▶ **WORK TO COMPLETE**
Please write out all the entries exactly, without the pictures.

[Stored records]
[Start of section]

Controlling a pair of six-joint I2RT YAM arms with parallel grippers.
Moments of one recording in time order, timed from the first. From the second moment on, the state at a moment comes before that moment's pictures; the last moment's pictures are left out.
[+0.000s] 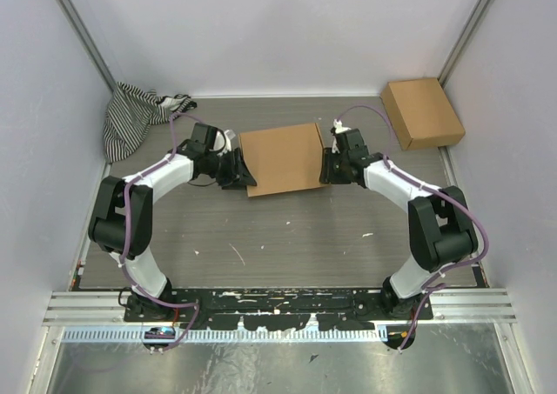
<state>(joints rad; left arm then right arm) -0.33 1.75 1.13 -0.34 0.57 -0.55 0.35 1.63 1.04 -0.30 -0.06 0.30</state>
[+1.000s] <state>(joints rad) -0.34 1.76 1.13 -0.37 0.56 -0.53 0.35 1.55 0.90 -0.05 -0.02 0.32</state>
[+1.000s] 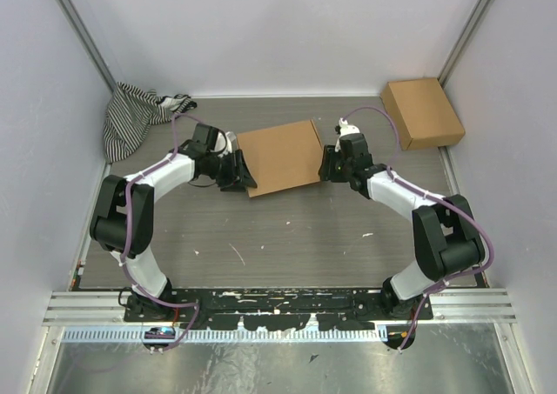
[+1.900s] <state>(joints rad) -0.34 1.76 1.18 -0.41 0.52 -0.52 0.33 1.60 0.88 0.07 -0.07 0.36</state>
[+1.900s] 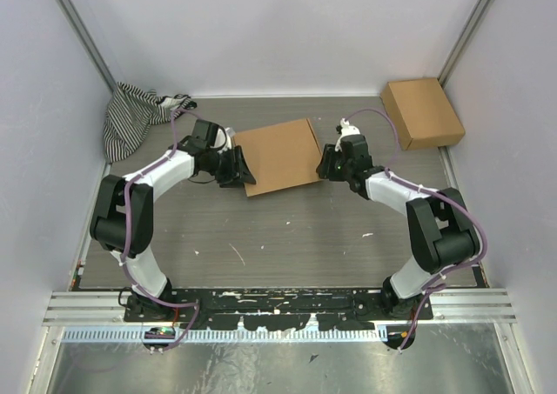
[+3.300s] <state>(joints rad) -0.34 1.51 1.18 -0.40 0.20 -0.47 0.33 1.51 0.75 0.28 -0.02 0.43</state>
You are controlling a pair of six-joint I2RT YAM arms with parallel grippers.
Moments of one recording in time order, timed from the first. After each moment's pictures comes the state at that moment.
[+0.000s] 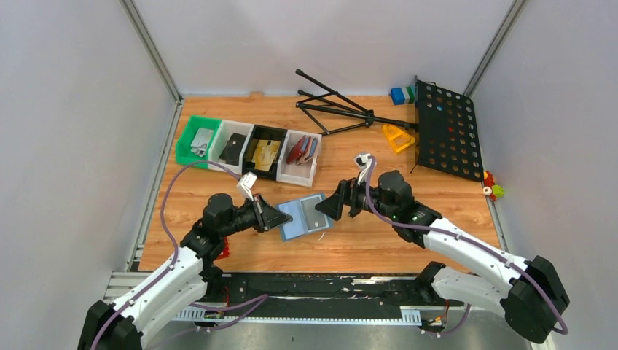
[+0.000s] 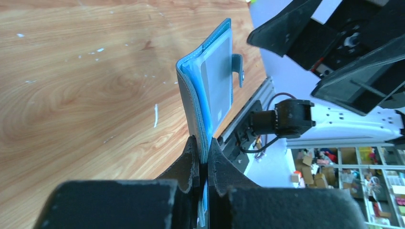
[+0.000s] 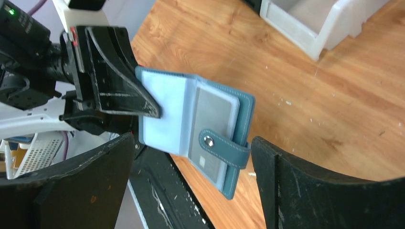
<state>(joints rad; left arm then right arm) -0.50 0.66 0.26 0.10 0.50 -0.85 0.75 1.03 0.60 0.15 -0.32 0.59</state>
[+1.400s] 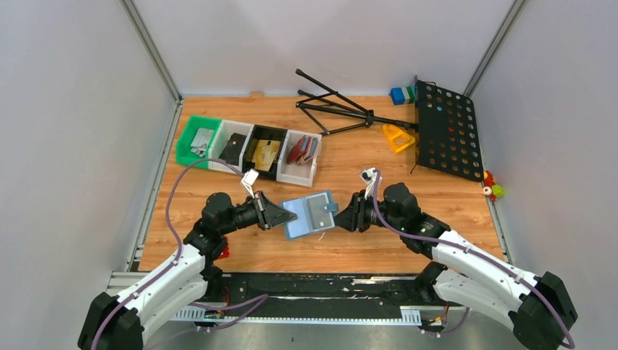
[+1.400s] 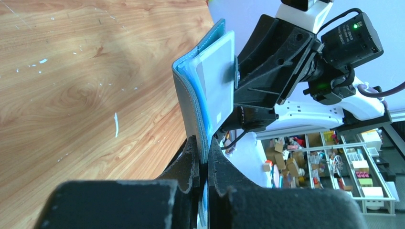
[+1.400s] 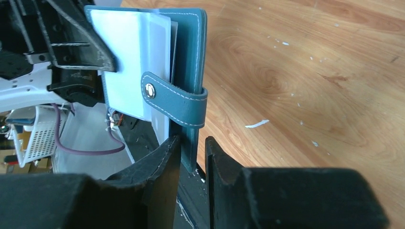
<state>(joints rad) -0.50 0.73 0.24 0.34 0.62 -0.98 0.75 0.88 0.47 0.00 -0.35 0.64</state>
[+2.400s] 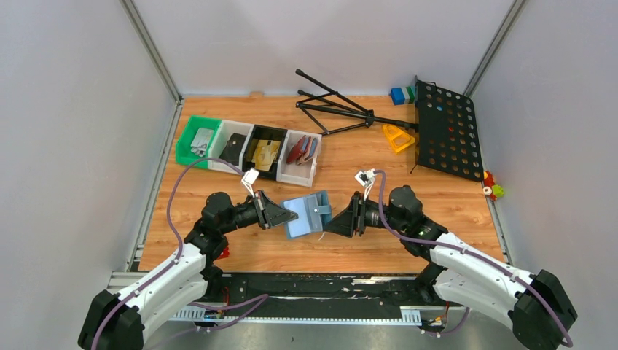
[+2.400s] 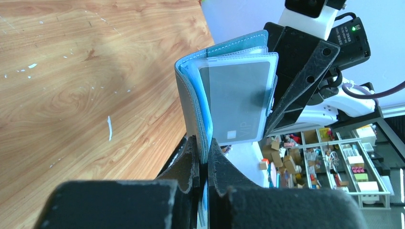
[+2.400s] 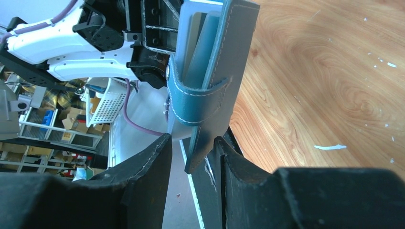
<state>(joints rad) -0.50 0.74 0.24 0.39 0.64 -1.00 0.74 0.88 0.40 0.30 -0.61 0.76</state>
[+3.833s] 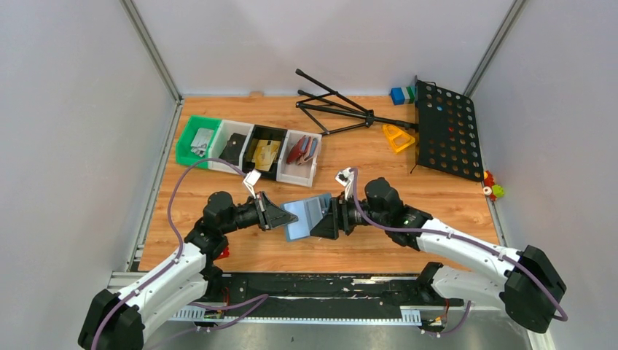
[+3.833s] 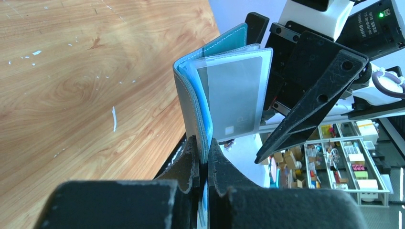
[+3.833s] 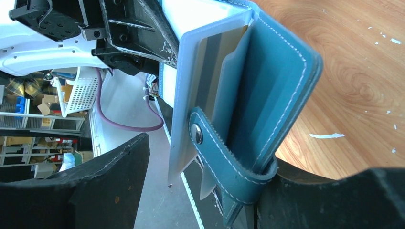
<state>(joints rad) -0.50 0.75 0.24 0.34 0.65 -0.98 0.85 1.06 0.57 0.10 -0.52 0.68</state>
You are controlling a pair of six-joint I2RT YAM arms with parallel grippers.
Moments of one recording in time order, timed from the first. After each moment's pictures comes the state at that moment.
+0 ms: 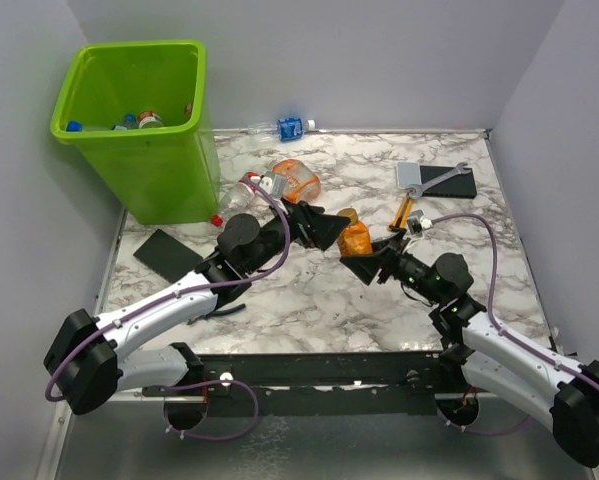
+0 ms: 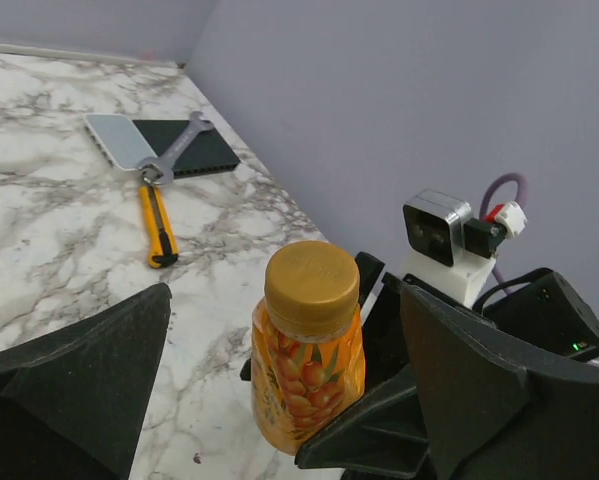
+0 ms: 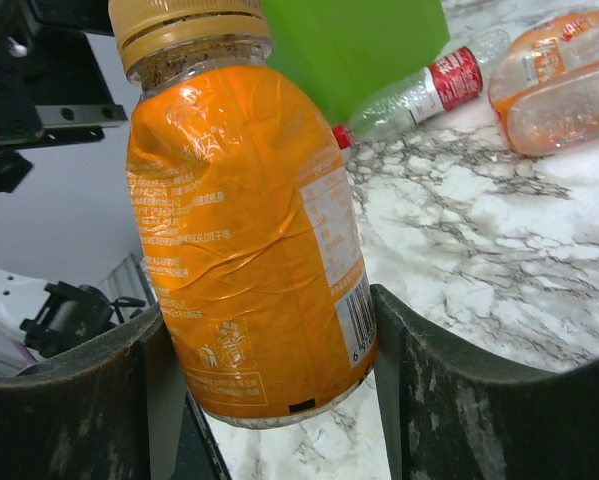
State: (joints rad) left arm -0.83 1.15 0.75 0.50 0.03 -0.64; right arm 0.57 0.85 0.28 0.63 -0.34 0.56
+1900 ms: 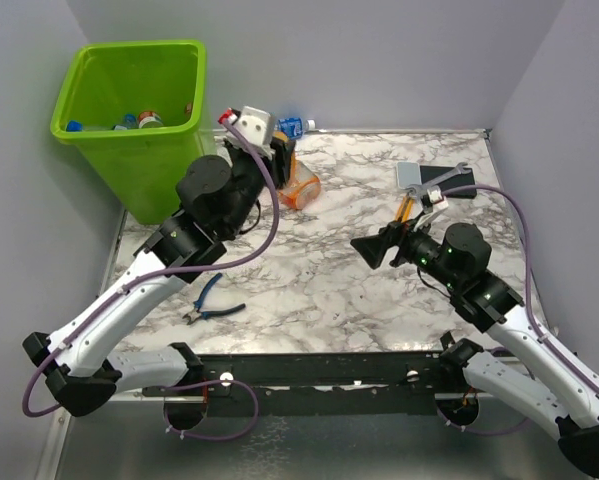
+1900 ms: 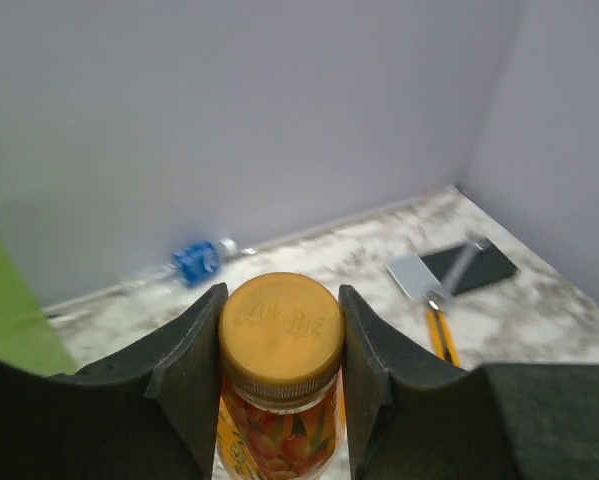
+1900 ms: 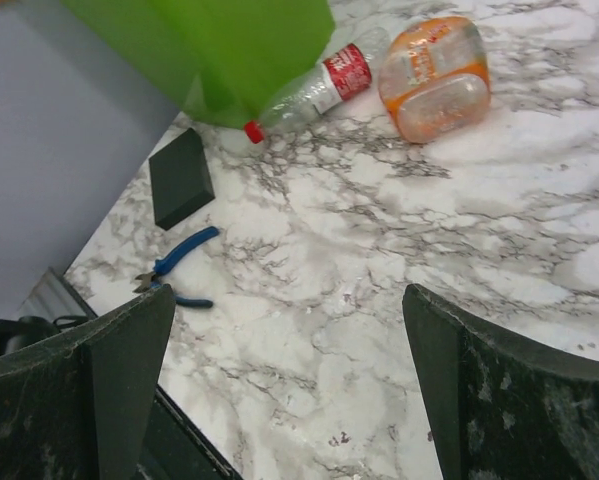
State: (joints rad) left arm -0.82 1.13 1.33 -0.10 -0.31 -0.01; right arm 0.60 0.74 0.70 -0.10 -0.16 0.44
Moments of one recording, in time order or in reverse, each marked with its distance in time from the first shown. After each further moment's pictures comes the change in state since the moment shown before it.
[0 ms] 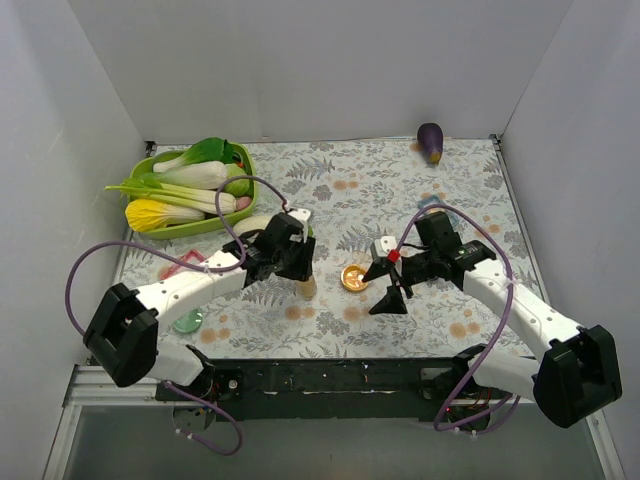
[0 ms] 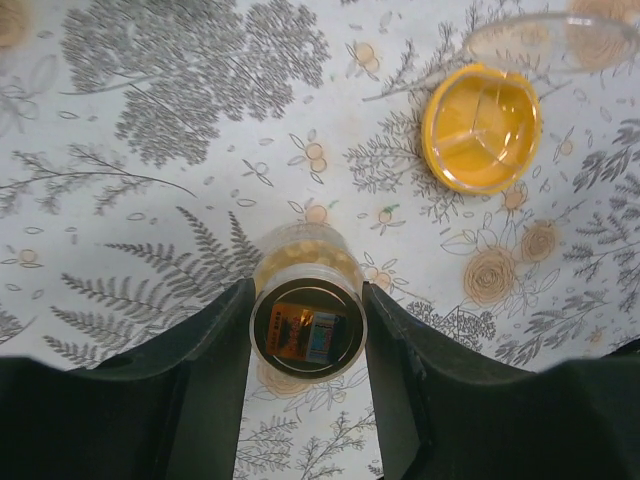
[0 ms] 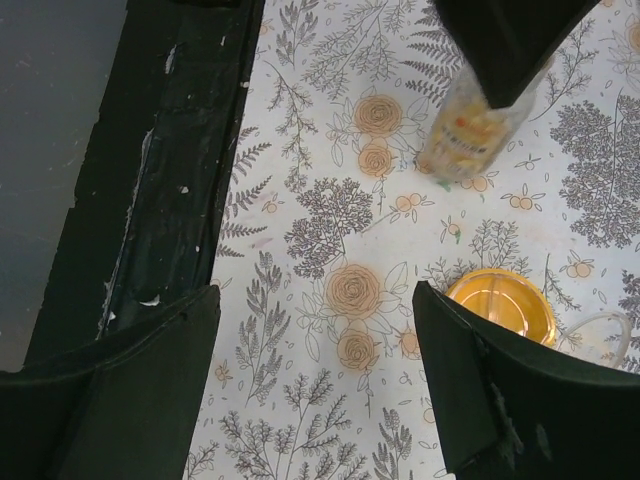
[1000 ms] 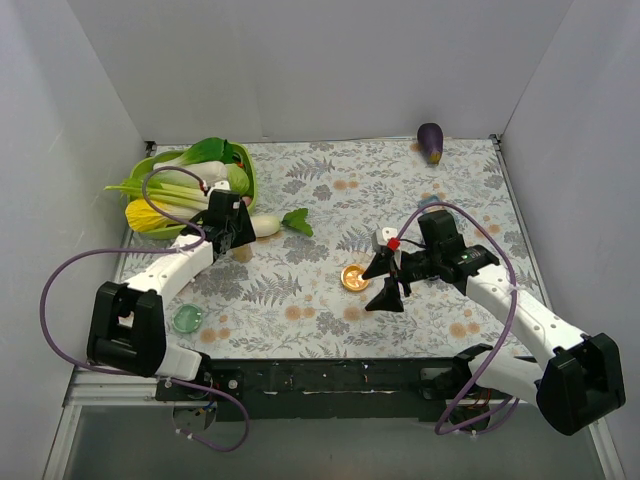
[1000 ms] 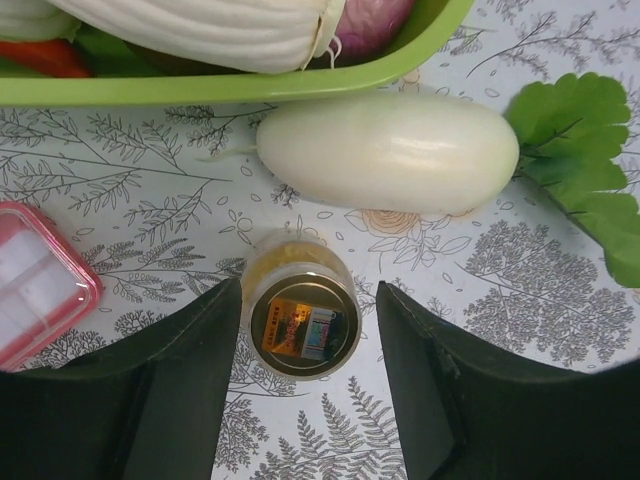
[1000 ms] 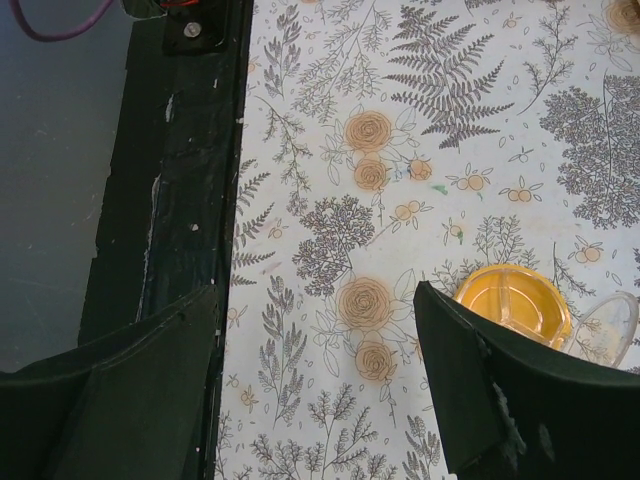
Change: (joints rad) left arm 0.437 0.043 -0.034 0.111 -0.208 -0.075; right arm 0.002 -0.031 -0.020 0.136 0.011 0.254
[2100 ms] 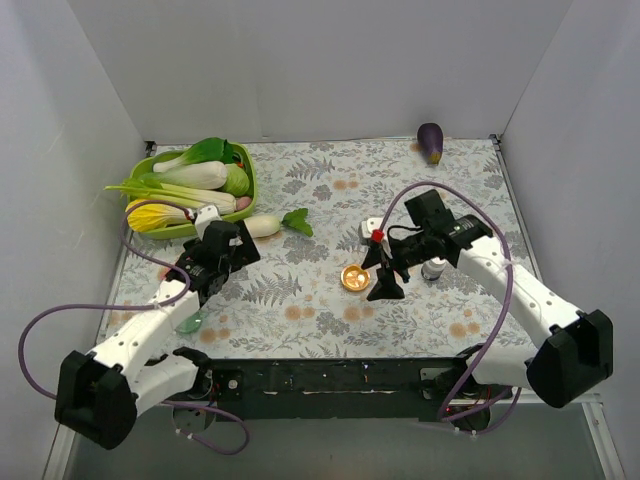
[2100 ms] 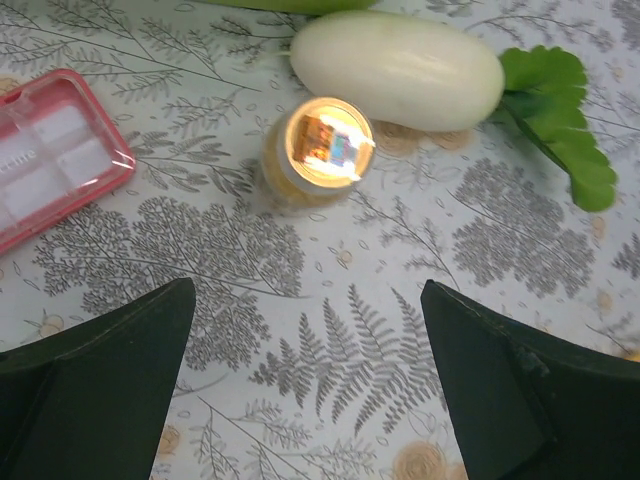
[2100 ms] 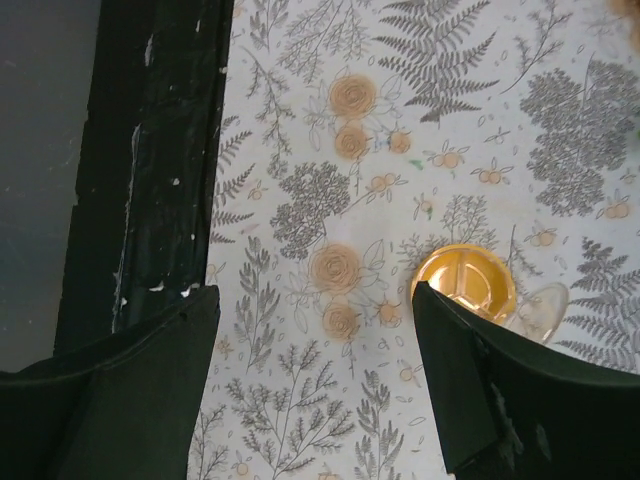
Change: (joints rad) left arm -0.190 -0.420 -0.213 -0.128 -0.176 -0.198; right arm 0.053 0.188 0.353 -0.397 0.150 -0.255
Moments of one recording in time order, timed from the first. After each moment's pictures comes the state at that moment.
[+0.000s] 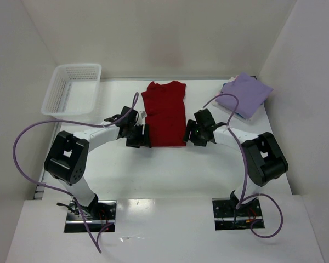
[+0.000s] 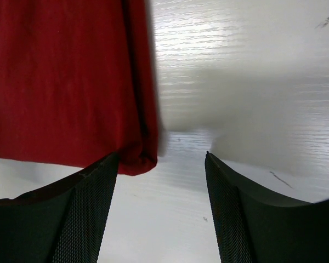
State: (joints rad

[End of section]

▶ **ANSWER**
Controlling a pair of six-joint I2RT YAM arms with parallel grippers.
Moments of one recording in time order, timed from the first. From the second moment on, the state at a moment comes before that moment's pictures; the last moment's pictures are left out.
[+0.000s] 
<state>(joints rad; left arm then right arm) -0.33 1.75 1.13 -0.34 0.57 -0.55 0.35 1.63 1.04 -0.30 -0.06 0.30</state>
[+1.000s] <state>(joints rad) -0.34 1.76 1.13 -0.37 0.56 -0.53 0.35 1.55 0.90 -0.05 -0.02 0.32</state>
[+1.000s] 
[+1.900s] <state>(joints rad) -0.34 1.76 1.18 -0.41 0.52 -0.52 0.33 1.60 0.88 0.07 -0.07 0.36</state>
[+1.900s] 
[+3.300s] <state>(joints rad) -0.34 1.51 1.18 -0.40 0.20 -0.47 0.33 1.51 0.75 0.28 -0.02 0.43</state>
You are controlling a pair of six-joint I2RT YAM arms with parallel grippers.
Moments of one recording in time order, timed from the first. After each moment's pictures comes the state at that moment.
[+0.000s] 
[+0.000s] 
[+0.000s] 
<state>(joints rad; left arm then right arm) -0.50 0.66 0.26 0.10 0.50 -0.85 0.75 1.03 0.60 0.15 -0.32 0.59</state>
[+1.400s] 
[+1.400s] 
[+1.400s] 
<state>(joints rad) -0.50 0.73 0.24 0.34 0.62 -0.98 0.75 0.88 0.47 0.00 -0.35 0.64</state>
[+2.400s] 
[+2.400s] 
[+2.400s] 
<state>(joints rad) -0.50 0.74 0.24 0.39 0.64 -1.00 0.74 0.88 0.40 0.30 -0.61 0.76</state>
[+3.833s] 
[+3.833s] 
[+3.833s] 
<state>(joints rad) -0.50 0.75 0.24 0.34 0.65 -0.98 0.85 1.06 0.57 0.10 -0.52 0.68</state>
You are controlling a pair of six-joint I2RT YAM arms with parallel grippers.
Moments of one recording in time order, timed from the first. After each moment's pictures comes the state at that moment.
+0 ms: 
+0 ms: 
+0 ms: 
State: (joints rad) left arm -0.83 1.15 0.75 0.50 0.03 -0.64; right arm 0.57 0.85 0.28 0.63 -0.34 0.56
+1900 ms: 
+1900 ms: 
+1900 ms: 
State: (joints rad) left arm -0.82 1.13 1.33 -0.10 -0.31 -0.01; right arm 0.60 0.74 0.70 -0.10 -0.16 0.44
Moments of one recording, in time order or in reverse, each marked with its distance in time from the first shown. After each further moment's pictures comes the change in state since the moment shown before it.
[0 ms] 
[0 ms] 
[0 ms] 
[1000 ms] 
[1000 ms] 
[1000 ms] 
Change: (joints rad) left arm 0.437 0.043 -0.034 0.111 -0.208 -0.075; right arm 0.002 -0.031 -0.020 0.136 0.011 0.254
[2100 ms] 
[2100 ms] 
[2100 ms] 
Change: (joints rad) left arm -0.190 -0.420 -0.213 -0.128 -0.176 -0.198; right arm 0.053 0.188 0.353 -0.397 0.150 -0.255
Moments of one recording in time order, timed from the first. After each moment's pictures comes the state at that moment.
[+0.000s] 
[+0.000s] 
State: (joints rad

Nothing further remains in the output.